14. Экспрессионный вектор по п. 1, где экспрессионный вектор содержит первую экспрессионную кассету, содержащую по направлению от 5'- к 3'-концу промотор, нуклеиновую кислоту, кодирующую первую лёгкую цепь антитела, поли(A)-сигнальную последовательность и терминаторную последовательность, вторую экспрессионную кассету, содержащую по направлению от 5'- к 3'-концу промотор, нуклеиновую кислоту, кодирующую вторую лёгкую цепь антитела, поли(A)-сигнальную последовательность,и терминаторную последовательность, третью экспрессионную кассету, содержащую по направлению от 5'- к 3'-концу промотор, нуклеиновую кислоту, кодирующую первую тяжёлую цепь антитела, поли(A)-сигнальную последовательность и терминаторную последовательность, четвёртую экспрессионную кассету, содержащую по направлению от 5'- к 3'-концу промотор, нуклеиновую кислоту, кодирующую вторую тяжёлую цепь антитела, поли(A)-сигнальную последовательность и терминаторную последовательность, или первую экспрессионную кассету, содержащую по направлению от 5'- к 3'-концу промотор, нуклеиновую кислоту, кодирующую лёгкую цепь антитела, поли(A)- сигнальную последовательность, и терминаторную последовательность, вторую экспрессионную кассету, содержащую по направлению от 5'- к 3'-концу промотор, нуклеиновую кислоту, кодирующую первую тяжёлую цепь антитела, поли(A)-сигнальную последовательность, и терминаторную последовательность, третью экспрессионную кассету, содержащую по направлению от 5'- к 3'-концу промотор, нуклеиновую кислоту, кодирующую вторую тяжёлую цепь антитела, поли(A)-сигнальную последовательность и терминаторную последовательность, где лёгкая цепь антитела является общей для обеих тяжёлых цепей антитела.

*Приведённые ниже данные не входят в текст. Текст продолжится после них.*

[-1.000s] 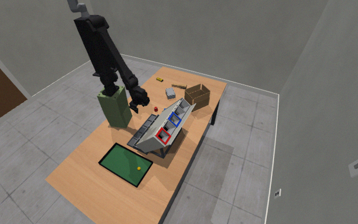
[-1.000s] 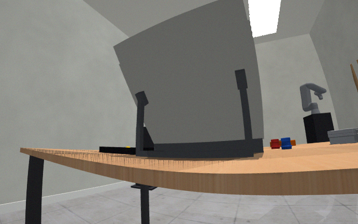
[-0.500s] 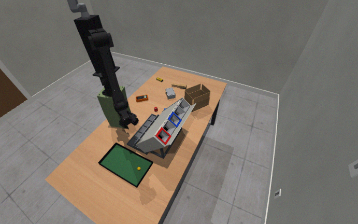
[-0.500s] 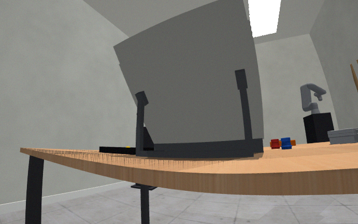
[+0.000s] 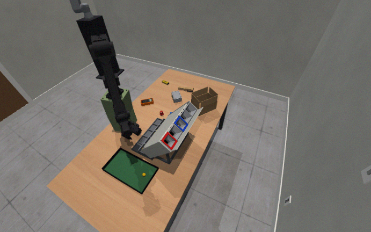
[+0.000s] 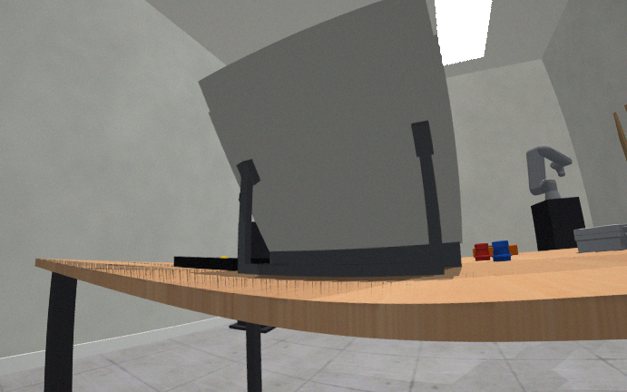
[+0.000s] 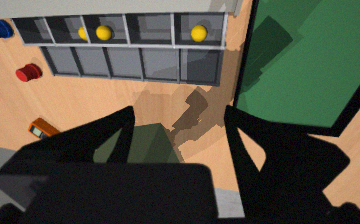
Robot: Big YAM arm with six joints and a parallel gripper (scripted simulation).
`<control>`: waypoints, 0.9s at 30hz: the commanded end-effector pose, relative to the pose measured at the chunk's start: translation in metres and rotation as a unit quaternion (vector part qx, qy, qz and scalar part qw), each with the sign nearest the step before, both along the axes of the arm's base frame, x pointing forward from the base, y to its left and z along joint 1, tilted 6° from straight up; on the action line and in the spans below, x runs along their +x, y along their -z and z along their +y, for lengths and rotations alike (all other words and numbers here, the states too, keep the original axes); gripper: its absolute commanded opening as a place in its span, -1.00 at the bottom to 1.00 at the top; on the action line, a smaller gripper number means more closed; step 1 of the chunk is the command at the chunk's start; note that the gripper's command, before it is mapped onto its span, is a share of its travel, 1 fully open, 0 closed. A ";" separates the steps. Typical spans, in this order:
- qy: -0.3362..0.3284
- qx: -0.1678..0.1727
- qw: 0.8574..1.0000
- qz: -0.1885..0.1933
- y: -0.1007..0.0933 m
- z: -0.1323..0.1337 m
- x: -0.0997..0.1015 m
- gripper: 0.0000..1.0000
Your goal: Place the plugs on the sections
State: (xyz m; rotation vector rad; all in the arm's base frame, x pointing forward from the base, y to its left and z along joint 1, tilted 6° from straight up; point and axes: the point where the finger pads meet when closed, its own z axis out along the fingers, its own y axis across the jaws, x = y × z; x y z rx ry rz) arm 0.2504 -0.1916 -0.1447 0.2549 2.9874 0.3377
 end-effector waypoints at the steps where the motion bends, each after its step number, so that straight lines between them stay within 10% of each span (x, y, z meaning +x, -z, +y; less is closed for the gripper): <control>1: -0.011 0.000 1.000 -0.005 0.003 -0.020 0.015 0.60; 27: -0.007 -0.011 1.000 -0.013 0.024 -0.171 0.127 0.60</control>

15. Экспрессионный вектор по п. 1, где экспрессионный вектор содержит экспрессионную кассету лёгкой цепи антитела, экспрессионную кассету первой тяжёлой цепи антитела, экспрессионную кассету второй тяжёлой цепи антитела и экспрессионную кассету маркера селекции, где по меньшей мере одна из экспрессионной кассеты тяжёлой цепи антитела и экспрессионной кассеты лёгкой цепи антитела и экспрессионная кассета маркера селекции расположены однонаправленно и где однонапраленные экспрессионные кассеты расположены по направлению от 5'- к 3'-концу последовательности в следующем порядке: экспрессионная кассета тяжёлой цепи антитела, экспрессионная кассета лёгкой цепи антитела и экспрессионная кассета маркера селекции.

16. Экспрессионный вектор по п. 1, где экспрессионный вектор содержит экспрессионную кассету первой лёгкой цепи антитела, экспрессионную кассету второй лёгкой цепи антитела, экспрессионную кассету первой тяжёлой цепи антитела, экспрессионную кассету второй тяжёлой цепи антитела и экспрессионную кассету маркера селекции, где одна из экспрессионных кассет тяжёлой цепи антитела, одна из экспрессионных кассет лёгкой цепи антитела и экспрессионная кассета маркера селекции расположены однонаправленно и где однонаправленные экспрессионные кассеты расположены по направлению от 5'- к 3'-концу последовательности в следующем порядке: экспрессионная кассета тяжёлой цепи антитела, экспрессионная кассета лёгкой цепи антитела и экспрессионная кассета маркера селекции.

17. Экспрессионный вектор по п. 12, в котором одна из экспрессионных кассет тяжёлой цепи антитела кодирует тяжёлую цепь антитела, содержащую мутацию типа «впадина».

18. Экспрессионный вектор по п. 12, в котором одна из экспрессионных кассет тяжёлой цепи антитела кодирует тяжёлую цепь антитела, содержащую мутацию типа «выступ».

19. Экспрессионный вектор по п. 12, в котором одна из экспрессионных кассет лёгкой цепи антитела кодирует вариант лёгкой цепи антитела, содержащий вариабельный домен лёгкой цепи антитела и домен CH1 тяжёлой цепи антитела в качестве константного домена, и/или одна из экспрессионных кассет лёгкой цепи антитела кодирует лёгкую цепь антитела, содержащую вариабельный домен лёгкой цепи антитела и домен CL лёгкой цепи антитела в качестве константного домена.

20. Экспрессионный вектор по п. 12, в котором одна из экспрессионных кассет тяжёлой цепи антитела кодирует вариант тяжёлой цепи антитела, содержащий в качестве первого константного домена константный домен лёгкой цепи (CL), и/или одна из экспрессионных кассет тяжёлой цепи антитела кодирует тяжёлую цепь антитела, содержащую в качестве первого константного домена константный домен CH1 тяжёлой цепи.